Dataset records:
########################################
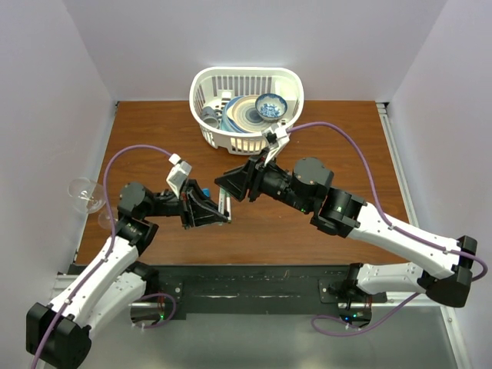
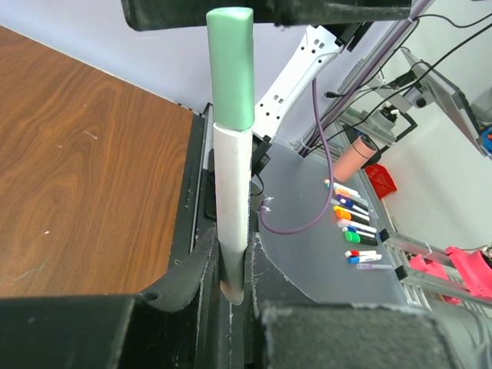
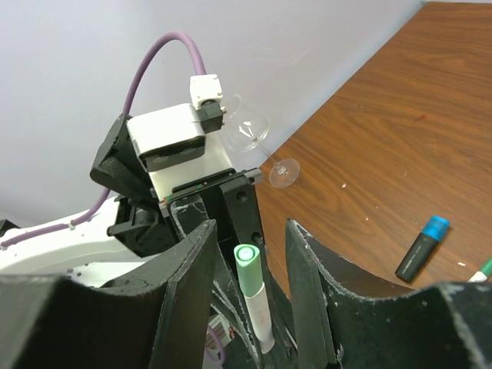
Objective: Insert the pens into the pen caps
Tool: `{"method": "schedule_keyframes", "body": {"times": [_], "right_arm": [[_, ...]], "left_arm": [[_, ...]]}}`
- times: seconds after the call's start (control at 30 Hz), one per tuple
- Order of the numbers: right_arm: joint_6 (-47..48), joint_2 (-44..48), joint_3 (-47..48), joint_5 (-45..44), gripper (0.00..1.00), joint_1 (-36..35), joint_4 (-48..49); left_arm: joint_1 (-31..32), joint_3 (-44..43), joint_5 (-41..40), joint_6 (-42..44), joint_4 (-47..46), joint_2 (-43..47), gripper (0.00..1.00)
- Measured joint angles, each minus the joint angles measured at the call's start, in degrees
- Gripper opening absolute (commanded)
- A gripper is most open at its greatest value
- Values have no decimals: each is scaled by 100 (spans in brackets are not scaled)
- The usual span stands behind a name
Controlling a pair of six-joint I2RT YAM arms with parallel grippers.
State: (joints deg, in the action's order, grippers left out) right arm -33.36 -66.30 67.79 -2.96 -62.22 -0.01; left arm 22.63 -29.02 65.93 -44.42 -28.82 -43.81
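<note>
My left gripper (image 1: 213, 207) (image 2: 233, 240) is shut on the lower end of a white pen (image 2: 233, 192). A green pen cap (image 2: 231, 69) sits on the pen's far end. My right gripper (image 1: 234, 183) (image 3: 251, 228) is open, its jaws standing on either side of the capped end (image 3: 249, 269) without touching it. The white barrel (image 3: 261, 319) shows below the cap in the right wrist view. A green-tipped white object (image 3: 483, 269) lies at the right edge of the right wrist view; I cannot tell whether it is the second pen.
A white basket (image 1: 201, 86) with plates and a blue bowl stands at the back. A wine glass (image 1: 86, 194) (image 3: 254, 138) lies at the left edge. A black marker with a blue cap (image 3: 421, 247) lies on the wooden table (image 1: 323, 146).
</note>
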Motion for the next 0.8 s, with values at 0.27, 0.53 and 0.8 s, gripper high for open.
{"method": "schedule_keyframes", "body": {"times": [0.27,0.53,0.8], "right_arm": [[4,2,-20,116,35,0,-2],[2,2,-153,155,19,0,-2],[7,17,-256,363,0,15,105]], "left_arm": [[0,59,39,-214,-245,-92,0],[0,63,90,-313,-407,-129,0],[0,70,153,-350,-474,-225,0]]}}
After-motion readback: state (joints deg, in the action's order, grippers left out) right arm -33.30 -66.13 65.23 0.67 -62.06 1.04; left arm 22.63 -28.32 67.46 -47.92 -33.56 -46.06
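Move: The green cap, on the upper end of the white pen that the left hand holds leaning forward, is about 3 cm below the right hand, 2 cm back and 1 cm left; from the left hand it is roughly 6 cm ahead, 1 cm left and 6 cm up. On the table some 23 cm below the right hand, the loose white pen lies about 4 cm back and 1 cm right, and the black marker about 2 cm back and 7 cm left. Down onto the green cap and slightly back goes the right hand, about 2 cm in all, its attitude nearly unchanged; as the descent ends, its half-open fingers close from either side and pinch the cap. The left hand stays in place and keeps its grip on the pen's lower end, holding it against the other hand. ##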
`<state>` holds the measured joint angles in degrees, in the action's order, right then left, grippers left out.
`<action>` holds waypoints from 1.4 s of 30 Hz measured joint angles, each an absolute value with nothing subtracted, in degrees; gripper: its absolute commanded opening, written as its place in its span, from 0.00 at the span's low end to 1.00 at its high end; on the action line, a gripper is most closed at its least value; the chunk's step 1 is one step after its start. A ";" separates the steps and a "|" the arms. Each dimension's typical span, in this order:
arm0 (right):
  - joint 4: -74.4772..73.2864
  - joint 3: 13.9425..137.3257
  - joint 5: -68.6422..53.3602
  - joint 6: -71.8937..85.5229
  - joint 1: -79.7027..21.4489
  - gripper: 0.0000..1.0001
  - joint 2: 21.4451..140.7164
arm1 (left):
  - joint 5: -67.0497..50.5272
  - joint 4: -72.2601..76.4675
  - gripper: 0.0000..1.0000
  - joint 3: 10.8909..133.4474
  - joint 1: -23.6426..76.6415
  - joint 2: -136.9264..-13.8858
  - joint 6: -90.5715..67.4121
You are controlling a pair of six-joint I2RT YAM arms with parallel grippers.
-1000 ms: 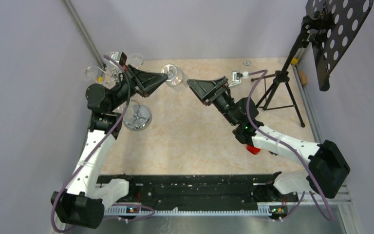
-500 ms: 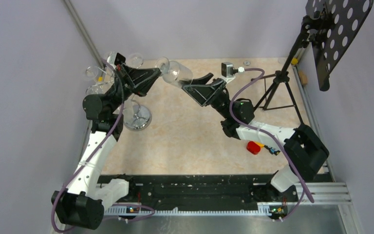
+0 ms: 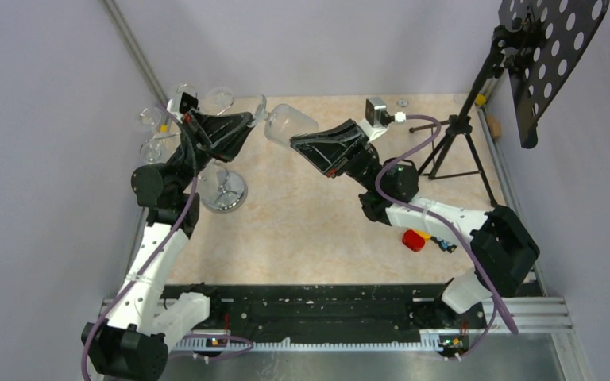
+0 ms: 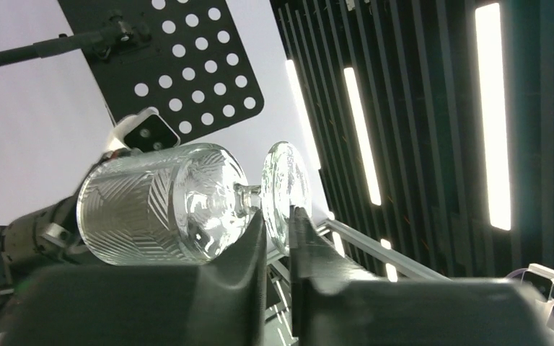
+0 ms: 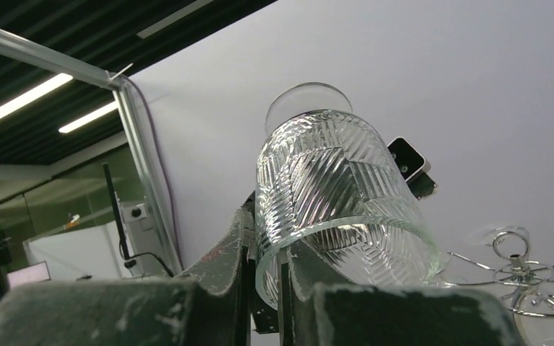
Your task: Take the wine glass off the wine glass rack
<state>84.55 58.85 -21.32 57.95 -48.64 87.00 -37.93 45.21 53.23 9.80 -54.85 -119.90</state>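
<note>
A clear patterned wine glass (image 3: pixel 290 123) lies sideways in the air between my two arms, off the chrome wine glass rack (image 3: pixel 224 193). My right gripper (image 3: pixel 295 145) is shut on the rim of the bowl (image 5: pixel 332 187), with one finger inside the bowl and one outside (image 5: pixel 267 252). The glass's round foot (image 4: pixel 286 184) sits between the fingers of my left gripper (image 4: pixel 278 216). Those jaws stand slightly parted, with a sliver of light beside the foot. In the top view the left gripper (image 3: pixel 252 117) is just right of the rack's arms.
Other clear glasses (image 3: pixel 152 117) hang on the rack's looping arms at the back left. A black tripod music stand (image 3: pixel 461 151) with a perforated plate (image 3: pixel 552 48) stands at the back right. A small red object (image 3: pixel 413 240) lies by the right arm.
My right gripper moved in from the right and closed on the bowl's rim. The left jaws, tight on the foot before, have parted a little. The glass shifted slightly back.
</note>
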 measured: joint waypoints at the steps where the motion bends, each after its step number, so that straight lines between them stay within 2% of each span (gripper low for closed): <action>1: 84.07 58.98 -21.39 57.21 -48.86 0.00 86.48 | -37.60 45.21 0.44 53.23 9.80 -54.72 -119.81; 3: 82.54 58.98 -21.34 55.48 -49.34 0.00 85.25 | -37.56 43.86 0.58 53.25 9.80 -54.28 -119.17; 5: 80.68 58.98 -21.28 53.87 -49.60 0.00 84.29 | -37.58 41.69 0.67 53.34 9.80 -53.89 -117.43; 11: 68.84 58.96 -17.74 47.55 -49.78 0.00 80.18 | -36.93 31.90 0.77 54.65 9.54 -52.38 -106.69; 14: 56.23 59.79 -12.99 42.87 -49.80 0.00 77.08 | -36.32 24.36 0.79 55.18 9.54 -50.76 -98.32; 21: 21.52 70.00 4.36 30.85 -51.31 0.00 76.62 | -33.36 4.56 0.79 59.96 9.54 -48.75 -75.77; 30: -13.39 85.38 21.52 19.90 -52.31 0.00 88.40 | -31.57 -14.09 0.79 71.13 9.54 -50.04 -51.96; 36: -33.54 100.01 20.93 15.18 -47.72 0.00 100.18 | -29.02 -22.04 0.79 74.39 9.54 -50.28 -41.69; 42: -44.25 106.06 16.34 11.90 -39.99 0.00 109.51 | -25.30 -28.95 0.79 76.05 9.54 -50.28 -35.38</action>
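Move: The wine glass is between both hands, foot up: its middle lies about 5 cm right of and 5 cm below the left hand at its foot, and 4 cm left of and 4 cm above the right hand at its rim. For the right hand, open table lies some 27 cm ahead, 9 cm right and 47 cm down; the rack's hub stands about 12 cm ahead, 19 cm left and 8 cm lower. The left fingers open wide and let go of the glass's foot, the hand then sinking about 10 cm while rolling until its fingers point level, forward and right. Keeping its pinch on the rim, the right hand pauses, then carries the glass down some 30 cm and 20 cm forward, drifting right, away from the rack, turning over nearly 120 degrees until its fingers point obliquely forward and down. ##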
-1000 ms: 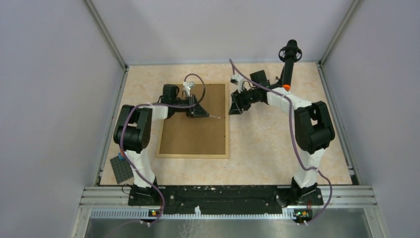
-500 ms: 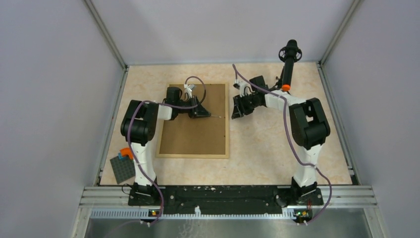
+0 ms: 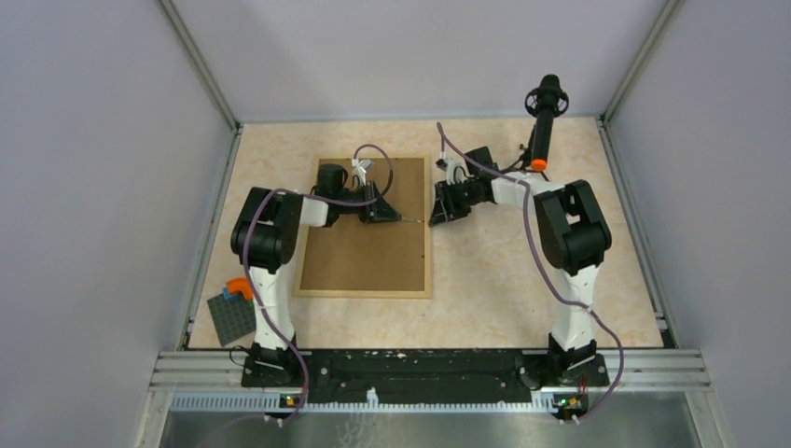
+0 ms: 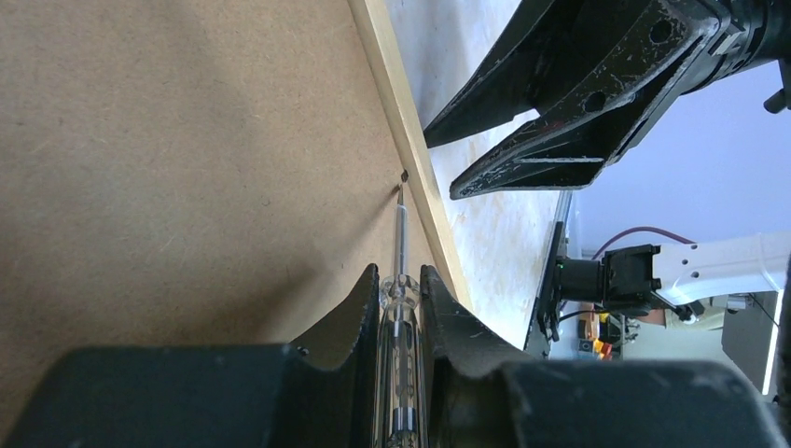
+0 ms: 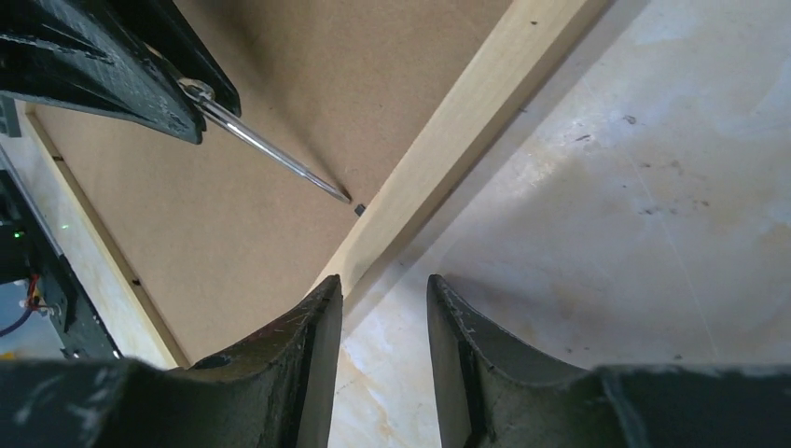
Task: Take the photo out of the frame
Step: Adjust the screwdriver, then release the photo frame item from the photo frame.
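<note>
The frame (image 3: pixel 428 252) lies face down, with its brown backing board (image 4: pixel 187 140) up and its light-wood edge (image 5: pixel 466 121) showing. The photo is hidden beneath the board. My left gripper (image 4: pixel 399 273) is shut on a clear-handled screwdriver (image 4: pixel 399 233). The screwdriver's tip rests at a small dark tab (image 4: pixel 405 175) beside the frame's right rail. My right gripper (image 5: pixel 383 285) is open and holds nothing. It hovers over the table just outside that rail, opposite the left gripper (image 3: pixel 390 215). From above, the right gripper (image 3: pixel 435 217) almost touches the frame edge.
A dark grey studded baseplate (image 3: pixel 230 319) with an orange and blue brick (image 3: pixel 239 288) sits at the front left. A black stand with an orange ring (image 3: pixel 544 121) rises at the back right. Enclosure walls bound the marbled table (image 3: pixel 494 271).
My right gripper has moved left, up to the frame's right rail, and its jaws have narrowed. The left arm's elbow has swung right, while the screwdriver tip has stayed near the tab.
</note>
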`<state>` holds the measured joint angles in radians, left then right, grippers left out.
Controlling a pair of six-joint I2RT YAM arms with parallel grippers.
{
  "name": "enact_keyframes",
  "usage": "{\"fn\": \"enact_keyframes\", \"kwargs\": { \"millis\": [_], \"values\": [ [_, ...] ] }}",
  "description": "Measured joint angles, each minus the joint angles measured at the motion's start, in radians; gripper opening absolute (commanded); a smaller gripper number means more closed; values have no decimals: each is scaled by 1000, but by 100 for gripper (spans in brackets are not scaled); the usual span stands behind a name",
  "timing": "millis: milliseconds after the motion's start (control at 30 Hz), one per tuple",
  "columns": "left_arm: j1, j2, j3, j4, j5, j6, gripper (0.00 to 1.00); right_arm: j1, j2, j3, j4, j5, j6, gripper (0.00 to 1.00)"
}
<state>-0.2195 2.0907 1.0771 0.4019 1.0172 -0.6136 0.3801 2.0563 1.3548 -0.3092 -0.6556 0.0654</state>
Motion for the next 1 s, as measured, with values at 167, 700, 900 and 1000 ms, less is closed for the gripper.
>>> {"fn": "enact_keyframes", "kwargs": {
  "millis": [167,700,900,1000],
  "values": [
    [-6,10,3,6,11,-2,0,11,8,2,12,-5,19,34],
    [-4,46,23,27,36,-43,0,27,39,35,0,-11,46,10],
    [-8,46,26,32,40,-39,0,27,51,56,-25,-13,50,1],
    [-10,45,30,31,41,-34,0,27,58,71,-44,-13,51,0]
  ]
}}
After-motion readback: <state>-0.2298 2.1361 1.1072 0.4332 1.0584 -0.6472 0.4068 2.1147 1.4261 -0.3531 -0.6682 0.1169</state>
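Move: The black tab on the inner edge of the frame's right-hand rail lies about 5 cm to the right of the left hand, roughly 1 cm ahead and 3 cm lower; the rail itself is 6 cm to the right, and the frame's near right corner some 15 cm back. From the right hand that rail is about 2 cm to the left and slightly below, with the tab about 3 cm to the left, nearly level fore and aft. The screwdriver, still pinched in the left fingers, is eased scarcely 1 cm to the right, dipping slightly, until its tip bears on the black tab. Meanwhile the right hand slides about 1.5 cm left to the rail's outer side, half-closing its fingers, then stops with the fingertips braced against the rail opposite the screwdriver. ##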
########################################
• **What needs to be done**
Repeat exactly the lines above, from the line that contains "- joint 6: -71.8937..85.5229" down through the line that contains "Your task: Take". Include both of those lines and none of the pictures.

• **Response to the task**
  - joint 6: -71.8937..85.5229
  - joint 1: -79.7027..21.4489
  - gripper: 0.0000..1.0001
  - joint 2: 21.4451..140.7164
arm1 (left):
  - joint 5: -67.0497..50.5272
  - joint 4: -72.2601..76.4675
  - gripper: 0.0000..1.0000
  - joint 3: 10.8909..133.4474
  - joint 1: -23.6426..76.6415
  - joint 2: -136.9264..-13.8858
  - joint 6: -90.5715..67.4121
You are controlling a pair of six-joint I2RT YAM arms with parallel grippers.
-1000 ms: 
-500 ms: 
+0 ms: 
+0 ms: 
+0 ms: 
Your task: Take the wine glass off the wine glass rack

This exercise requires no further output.